Facts Karsten Kaltoft, a Danish childminder, was dismissed from his employment on the basis that he was too overweight to bend down and tie his shoe laces. Mr Kaltoft weighed 25 stones at the time of his dismissal in 2010. He argued that his weight was one of the reasons for his dismissal and therefore he had been subject to unfair discrimination. His employer disputed this and asked the ECJ to rule on whether or not obesity could be considered a disability.
Law UK legislation, under the Equality Act 2010 (EqA), lists disability as one of the protected characteristics. This provides an individual, who is deemed to be disabled in terms of the law, with certain protections. This includes the right not to suffer discrimination and the right to require an employer to make reasonable adjustments to accommodate the disability within the workplace.
The statutory definition of disability under section 6(1) the EqA is as follows: "A person (P) has a disability if P has a physical or mental impairment, and the impairment has a substantial and long-term adverse effect on his ability to carry out normal day-to-day activities". ‘Normal day-to-day activities’ can include such things as getting washed and dressed, walking and participating in social activities.
Decision In his ruling, advocate general Niilo Jaaskinen said EU law did not prohibit discrimination on the grounds of obesity in particular but argued that very severe obesity, which is defined as a body mass index (BMI) higher than 40, could be described as a disability. Mr Kaltoft had a BMI rating of 54.

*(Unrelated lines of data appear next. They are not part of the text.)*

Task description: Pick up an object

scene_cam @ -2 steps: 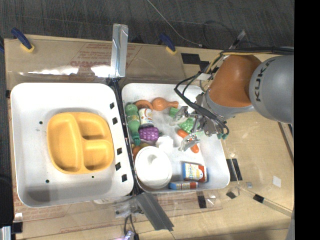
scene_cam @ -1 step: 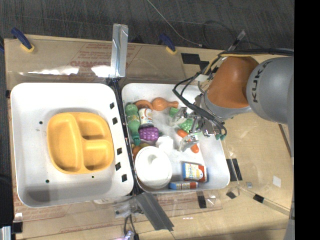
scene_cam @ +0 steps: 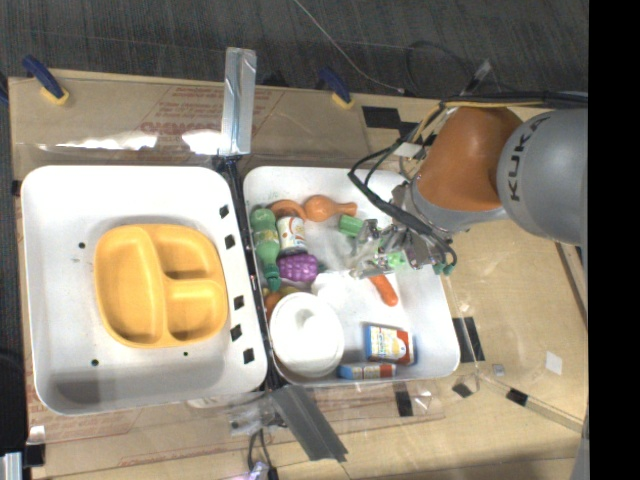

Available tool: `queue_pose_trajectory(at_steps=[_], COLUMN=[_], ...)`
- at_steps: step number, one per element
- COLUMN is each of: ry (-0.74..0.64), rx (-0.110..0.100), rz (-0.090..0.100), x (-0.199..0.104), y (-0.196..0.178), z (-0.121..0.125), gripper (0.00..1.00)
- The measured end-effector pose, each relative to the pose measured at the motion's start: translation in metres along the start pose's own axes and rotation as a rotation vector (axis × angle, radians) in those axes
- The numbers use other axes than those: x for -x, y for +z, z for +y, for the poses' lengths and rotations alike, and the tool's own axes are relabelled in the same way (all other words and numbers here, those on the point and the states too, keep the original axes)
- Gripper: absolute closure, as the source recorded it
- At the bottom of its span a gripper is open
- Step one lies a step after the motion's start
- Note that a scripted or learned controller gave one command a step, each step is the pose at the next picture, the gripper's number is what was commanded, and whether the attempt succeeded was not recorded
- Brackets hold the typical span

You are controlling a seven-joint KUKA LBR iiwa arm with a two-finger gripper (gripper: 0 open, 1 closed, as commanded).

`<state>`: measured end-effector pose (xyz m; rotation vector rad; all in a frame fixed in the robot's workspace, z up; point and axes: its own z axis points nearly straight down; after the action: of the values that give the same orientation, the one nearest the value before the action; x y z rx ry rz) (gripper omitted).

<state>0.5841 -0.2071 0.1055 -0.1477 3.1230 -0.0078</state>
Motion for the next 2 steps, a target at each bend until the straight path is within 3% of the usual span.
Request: queue_pose_trajectory(at_steps=[1,2], ry=[-0.001,-0.019], rx=[0.000,0.005], rz=[0.001,0.013], x=[0.000,-0.003], y=[0.000,0.011], z=[0.000,-0.001], gripper=[0.00,0.00])
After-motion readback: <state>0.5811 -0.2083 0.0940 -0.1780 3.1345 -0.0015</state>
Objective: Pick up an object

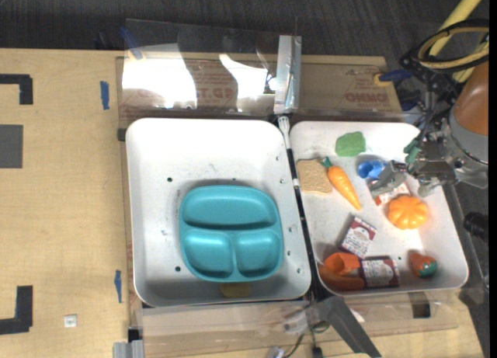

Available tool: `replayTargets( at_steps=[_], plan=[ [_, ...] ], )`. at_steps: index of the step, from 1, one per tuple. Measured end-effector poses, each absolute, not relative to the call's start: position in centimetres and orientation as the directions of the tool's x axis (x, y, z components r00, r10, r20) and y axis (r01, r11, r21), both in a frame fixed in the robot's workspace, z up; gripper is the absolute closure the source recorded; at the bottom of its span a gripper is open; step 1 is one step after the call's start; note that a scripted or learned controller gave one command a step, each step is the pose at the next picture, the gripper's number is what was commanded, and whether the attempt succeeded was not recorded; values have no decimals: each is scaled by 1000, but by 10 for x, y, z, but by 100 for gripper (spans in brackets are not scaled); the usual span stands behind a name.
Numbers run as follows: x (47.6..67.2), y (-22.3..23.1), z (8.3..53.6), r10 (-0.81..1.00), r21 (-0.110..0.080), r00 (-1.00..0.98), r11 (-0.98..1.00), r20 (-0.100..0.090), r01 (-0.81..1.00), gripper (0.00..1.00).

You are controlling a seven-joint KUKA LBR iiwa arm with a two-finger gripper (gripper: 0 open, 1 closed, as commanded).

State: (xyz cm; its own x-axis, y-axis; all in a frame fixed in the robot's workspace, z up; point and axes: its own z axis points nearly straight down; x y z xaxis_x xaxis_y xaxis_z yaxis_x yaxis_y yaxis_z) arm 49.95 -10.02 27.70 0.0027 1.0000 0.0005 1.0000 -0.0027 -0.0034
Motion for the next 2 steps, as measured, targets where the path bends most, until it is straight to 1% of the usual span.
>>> replayTargets(
  at_steps=[1, 2],
  plan=[
    [548, -75, 181, 973, -8, 231, -231, 0, 973, 0],
    [536, -90, 182, 983, -5, 184, -184, 0, 983, 0]
  ],
)
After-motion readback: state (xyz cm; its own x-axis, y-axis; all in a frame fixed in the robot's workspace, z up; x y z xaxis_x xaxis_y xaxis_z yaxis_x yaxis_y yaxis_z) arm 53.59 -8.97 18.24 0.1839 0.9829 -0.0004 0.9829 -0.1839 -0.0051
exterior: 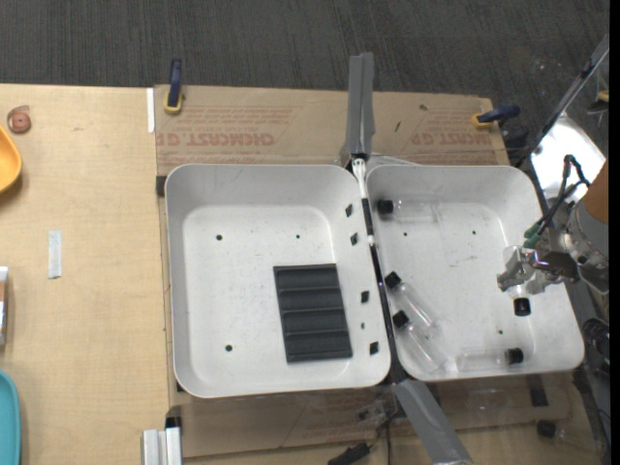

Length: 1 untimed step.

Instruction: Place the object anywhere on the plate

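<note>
- Lower edge of the frame: a grey bar [434,432] slants out from under the seam where the bins meet. A teal rim [6,420] cuts the lower left corner.
- Left bin [194,260]: the plate [312,312], dark, ribbed and rectangular, lies flat, right of centre and toward the lower wall. Bare floor lies open to its left and above it.
- Right bin [465,187]: clear pieces with black caps are scattered about. One [409,310] is by the seam wall, one [489,360] is along the lower wall and one [385,206] is at the upper left. The middle of the floor is open.
- The end effector [521,271] hangs over the right bin's right side, with a small black cap [521,306] just below it. I cannot tell whether it is wide, narrow or holding anything.
- Worktop [87,201], left: a tape strip [54,255], an orange rim [6,163] and a reddish disc [17,119].
- Top: cardboard [320,124] carries red print, upside down, which seems to read "CHEMCAST GP". Clamps [174,90] pin its corners, and a grey post [360,105] stands at the seam.
</note>
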Each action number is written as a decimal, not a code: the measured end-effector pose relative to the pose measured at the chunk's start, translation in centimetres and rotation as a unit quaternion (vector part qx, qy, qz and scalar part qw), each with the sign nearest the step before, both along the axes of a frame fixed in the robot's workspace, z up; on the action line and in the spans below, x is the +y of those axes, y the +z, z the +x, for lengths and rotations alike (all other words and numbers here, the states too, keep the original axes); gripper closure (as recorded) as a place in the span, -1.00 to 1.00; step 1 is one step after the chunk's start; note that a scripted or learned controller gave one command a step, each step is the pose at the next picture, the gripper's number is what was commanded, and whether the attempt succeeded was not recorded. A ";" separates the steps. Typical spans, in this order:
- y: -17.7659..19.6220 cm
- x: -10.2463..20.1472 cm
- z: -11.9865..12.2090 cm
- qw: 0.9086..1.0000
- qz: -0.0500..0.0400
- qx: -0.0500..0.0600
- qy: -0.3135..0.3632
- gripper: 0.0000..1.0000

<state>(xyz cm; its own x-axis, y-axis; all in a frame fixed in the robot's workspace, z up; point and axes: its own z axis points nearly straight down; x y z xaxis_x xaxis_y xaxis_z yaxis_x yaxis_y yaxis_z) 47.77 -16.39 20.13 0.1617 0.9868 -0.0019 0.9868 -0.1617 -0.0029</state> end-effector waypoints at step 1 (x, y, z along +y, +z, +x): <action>-2.8 5.6 -0.1 1.000 0.001 0.000 0.027 1.00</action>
<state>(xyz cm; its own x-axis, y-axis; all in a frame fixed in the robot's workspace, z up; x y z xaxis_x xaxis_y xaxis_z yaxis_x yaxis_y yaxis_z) 47.72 -10.82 17.29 0.1076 0.9942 -0.0006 0.9942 -0.1076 -0.0037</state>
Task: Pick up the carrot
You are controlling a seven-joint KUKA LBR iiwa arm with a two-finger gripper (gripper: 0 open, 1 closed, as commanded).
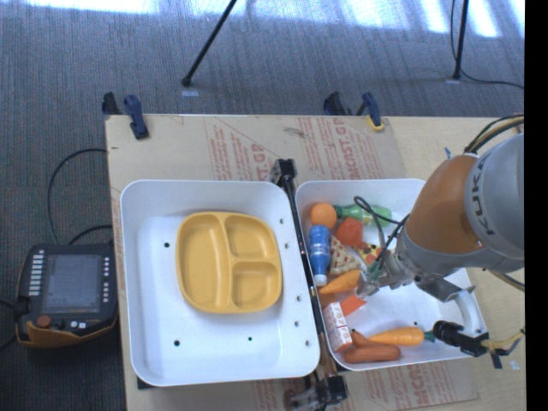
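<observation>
- The carrot [398,336] lies on its side near the front wall of the right bin [445,362], its green top pointing right, just behind a hot dog [370,350] that rests against that wall.
- The tool [375,274] sits low in the middle of the right bin, well apart from the carrot, close over an orange wedge-shaped piece [340,283] (whether it touches it, I cannot tell).
- The tool's state cannot be told: the wrist and the orange band [445,205] cover it from above.
- Toy food crowds the bin's left half: an orange ball [323,215], a blue bottle [318,251], a small red carton [337,324].
- The left bin [154,349] holds a yellow divided plate [229,259], lying flat.
- Both bins rest side by side on the worktop [197,144].
</observation>
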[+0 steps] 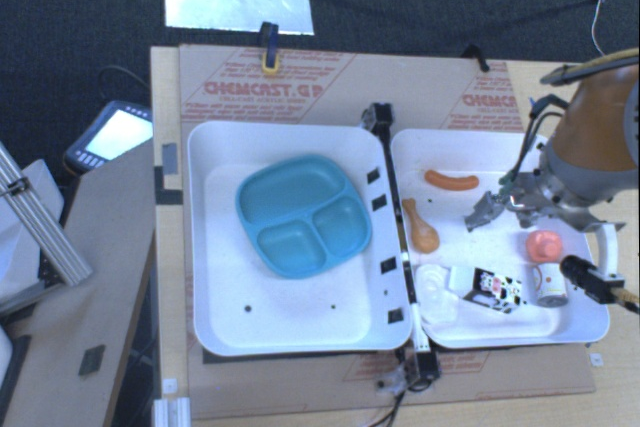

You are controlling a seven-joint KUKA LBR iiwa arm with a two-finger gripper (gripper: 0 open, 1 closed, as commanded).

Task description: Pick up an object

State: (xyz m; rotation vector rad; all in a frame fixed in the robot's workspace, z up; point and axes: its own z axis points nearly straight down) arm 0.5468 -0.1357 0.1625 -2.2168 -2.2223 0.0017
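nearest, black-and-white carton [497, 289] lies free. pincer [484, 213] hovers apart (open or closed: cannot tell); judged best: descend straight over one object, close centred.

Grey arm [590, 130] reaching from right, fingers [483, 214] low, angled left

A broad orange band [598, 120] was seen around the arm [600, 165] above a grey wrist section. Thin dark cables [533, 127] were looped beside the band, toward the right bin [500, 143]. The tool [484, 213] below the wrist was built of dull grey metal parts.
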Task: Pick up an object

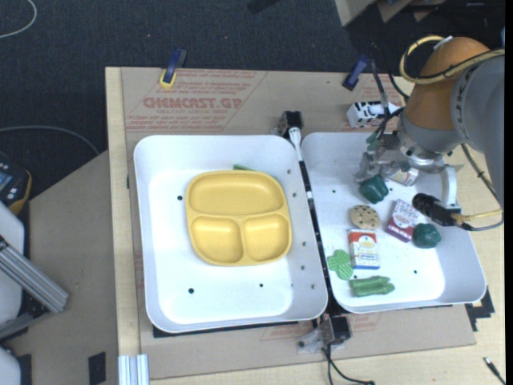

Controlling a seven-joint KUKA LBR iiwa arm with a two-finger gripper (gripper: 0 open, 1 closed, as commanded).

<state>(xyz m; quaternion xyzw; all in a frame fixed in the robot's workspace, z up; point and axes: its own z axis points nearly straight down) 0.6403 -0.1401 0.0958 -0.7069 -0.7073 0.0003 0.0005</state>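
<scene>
Gripper (377,175) sits low at far side of right bin (457,283), directly over dark green cup-like object (373,189); jaws' state cannot be told. Object looks small, light, rigid, probably smooth: pinching across its sides seems best

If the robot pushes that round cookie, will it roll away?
Probably not: the cookie lies flat on its face in the right bin, so it would likely slide. It looks stiff, like toy food, and probably light. Its thin edge may be hard to pinch.
</scene>
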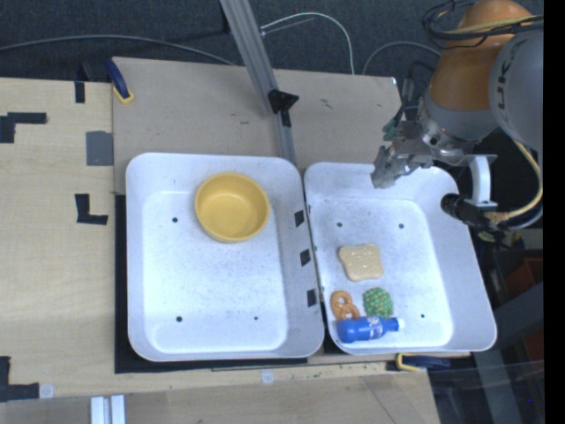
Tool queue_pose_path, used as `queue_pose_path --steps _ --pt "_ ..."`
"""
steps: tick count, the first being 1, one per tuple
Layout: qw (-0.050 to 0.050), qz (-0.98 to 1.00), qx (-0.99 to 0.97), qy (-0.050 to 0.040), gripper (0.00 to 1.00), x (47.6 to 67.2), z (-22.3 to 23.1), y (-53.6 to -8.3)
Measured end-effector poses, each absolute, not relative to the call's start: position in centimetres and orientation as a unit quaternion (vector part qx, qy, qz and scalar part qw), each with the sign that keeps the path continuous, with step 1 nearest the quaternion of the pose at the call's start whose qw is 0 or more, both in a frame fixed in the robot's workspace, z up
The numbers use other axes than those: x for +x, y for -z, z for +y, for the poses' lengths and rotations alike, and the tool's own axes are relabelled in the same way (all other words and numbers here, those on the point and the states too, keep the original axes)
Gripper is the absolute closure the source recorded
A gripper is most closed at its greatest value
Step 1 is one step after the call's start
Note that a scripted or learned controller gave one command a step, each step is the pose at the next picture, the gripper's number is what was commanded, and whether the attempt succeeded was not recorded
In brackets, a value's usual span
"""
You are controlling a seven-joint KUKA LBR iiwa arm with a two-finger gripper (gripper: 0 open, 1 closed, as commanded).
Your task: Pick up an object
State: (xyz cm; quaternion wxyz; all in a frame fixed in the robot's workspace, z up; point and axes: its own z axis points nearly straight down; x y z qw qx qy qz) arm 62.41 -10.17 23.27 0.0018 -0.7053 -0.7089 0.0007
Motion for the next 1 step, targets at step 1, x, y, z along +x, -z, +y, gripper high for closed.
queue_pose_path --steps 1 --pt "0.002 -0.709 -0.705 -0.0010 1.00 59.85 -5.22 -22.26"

He rejected an argument that a self-inflicted illness was not worthy of protection, stating: "The origin of the disability is irrelevant. [It] does not depend on whether the applicant has contributed causally to the acquisition of his disability through 'self-inflicted' excessive energy intake." He did not, however, determine that every instance of morbid obesity must be considered a disability, with each case depending on the particular circumstances.
Comment Julie Sabba, an associate in our employment team, comments: “The advocate general’s opinion will now require to be considered in detail by the ECJ, which, although not binding, is usually followed by the court. If it does uphold this view it could have widespread implications for employers. “As part of the duty to make reasonable adjustments an employer could be required to make certain changes for an obese employee, such as altering office furniture, reducing the frequency of walking associated with a role or providing car parking spaces close to the workplace. “Furthermore, tackling this issue with obese employees will require a professional approach to what can be a sensitive subject.”